CBM followed up with CalMatters CEO Neil Chase, asking for clarity on the purpose of the handbag question, whether the newsroom would review its editorial process, and what steps it planned to take to address bias.
Chase responded via email but didn’t directly answer those questions. He confirmed that he had apologized to McKinnor in writing — a week after the story became public — and hoped to meet with her. According to McKinnor’s chief of staff, Terry Schanz, she is not currently planning to meet.

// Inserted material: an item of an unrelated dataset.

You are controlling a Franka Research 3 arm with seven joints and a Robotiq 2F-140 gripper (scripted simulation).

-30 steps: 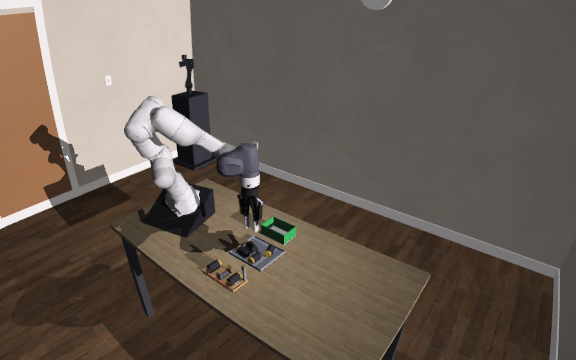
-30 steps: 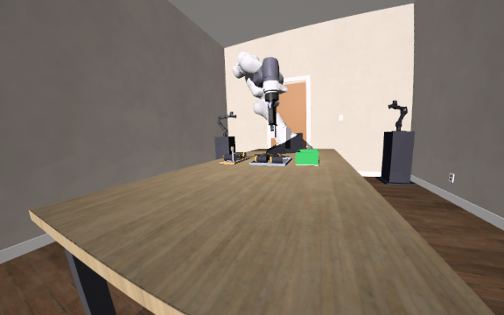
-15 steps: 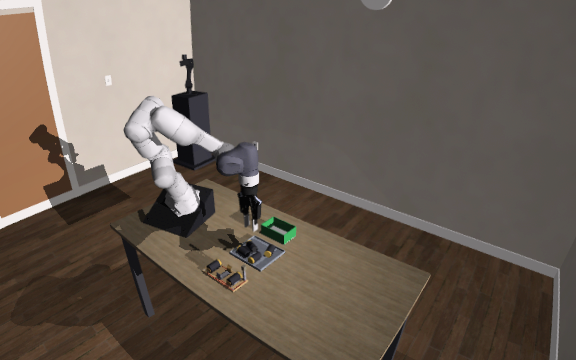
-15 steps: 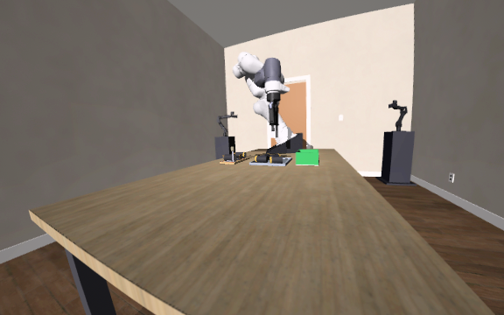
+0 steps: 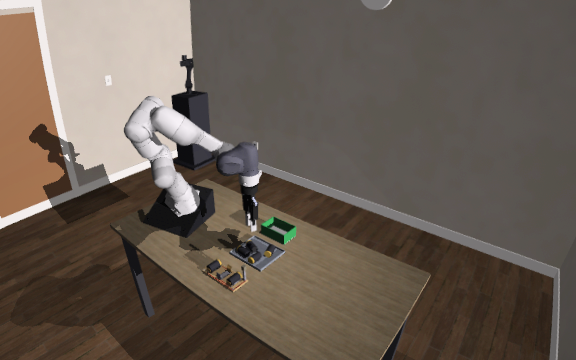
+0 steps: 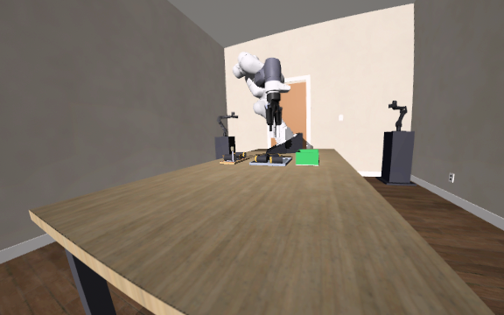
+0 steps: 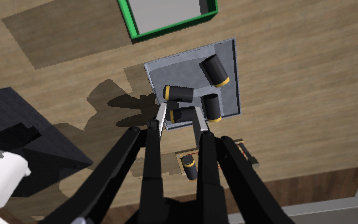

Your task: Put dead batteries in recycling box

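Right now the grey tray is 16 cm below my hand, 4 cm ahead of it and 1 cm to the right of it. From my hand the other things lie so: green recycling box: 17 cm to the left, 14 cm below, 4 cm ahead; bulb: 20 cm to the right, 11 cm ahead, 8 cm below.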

Chase defended excluding reporting on the incident from the Jan. 21 article, saying CalMatters “agreed with the Assemblymember” that the question was inappropriate and not relevant. But that “agreement” was based not on any conversation with McKinnor, but on their reading of her public post. The editorial decision to feature her in the story while ignoring the controversy, is an editorial choice CalMatters has yet to explain.
The failure to address the incident during CalMatters’ Jan. 20 Digital Forum featuring Legislators with press experience — moderated by Chase — was a missed opportunity. Sen. Lola Smallwood-Cuevas (D-Los Angeles) raised the issue as an example of media bias against Black women. CBM reporter Antonio Ray Harvey also tried to raise it. Chase said nothing. Chase stayed silent — offering no acknowledgment, no response, and no engagement.

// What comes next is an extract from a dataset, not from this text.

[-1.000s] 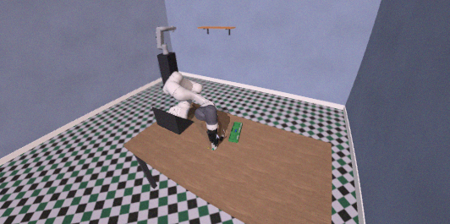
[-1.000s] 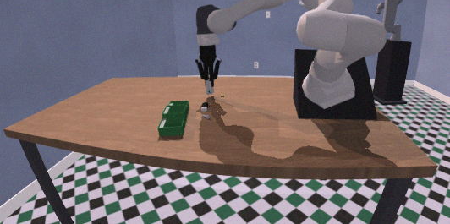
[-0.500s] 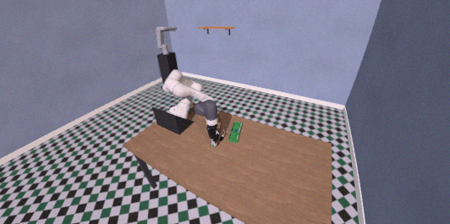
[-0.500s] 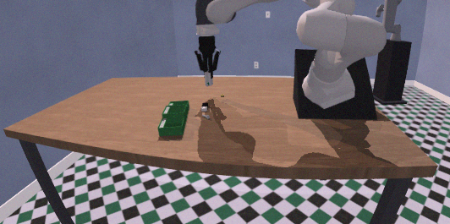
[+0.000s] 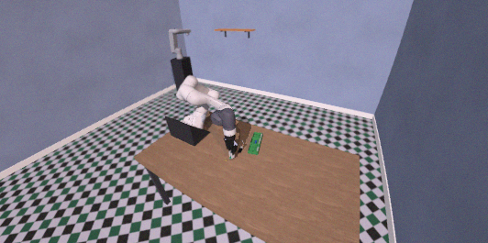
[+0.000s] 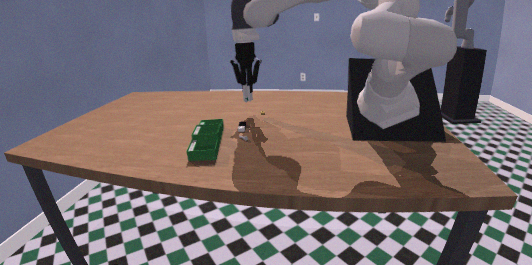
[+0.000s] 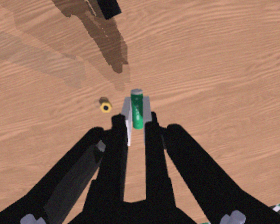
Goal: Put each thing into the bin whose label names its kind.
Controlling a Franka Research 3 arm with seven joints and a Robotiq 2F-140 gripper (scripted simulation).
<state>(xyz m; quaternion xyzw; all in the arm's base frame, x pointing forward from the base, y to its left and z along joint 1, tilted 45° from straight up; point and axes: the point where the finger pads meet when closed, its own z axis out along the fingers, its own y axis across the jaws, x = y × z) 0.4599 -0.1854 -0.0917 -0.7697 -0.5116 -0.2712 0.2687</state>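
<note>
The joined green bins is 110 mm ahead of my hand, 260 mm to the left of it and 70 mm below it. From my hand the other things lie so: green cylinder (30 mm below); then yellow thing (60 mm behind, 90 mm below); then black-and-white block (10 mm ahead, 150 mm to the left, 90 mm below).
</note>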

The California Legislative Black Caucus (CLBC) on Jan. 22 sent a formal letter to CalMatters demanding an unequivocal apology to McKinnor. The letter was signed by eleven of the caucus’s twelve members, except McKinnor, the subject of the question.
The letter called the handbag question “racist and sexist,” labeled CalMatters Jan. 21 story “lazy clickbait,” and said it reduced McKinnor to “an adorned object, not a person.” It described the article as a “transparent attempt to portray [her] as a quid pro quo legislator,” and demanded CalMatters take responsibility, conduct bias training, and apologize — stating, “Our democracy demands it.”

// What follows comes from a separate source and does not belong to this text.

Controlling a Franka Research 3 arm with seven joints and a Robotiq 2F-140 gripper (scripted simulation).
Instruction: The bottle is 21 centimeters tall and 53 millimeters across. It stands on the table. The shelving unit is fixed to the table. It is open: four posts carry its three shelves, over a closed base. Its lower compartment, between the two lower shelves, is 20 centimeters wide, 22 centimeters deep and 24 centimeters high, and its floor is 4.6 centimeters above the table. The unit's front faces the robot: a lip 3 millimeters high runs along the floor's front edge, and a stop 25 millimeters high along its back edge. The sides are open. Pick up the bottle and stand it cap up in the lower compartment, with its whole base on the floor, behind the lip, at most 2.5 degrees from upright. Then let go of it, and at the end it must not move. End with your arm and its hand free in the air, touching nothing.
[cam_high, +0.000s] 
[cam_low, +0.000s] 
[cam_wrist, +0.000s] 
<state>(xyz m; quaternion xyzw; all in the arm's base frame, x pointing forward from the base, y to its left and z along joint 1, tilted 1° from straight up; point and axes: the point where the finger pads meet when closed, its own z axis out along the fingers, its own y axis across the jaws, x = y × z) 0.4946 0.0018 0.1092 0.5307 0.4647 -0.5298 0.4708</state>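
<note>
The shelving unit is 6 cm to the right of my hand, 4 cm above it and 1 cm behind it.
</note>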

CLBC’s involvement makes clear this isn’t just about one lawmaker. It’s about how Black women in elected office are scrutinized or undermined by institutions that claim to hold power accountable.
That scrutiny doesn’t come from nowhere. For decades — especially through the 19th and 20th centuries — most major newspapers and broadcasters were owned and run by White editors and publishers.
Stories about communities of color often relied on stereotypes, lacked context, and echoed official narratives. In 2020, the Los Angeles Times confronted its own role in that legacy, issuing a front-page apology for backing the incarceration of Japanese Americans, mischaracterizing the Zoot Suit Riots, and providing biased coverage of unrest in Watts and after the Rodney King beating.
That history casts a long shadow, and it helps explain why questions like the one CalMatters asked still carry deep implications.
CalMatters’ own editorial policies promise fairness, transparency, and responsibility. “We recognize that our work has an impact on the people and institutions we report on, and we take that responsibility seriously,” the policy states. But the facts here tell a different story.
They asked the question, ignored the backlash, left out the controversy from a story that featured McKinnor, delayed an apology, gave no clear answers, and stayed silent at a public forum. Each of these actions contradicts the mission they claim to follow.
It’s easy to talk about accountability journalism. It’s harder to practice it — especially when the story is about you.
CalMatters had multiple chances to uphold its own standards and didn’t. If it values public trust, it must hold itself to the same level of accountability it demands from others. Because when journalism avoids accountability, it becomes what it claims to challenge.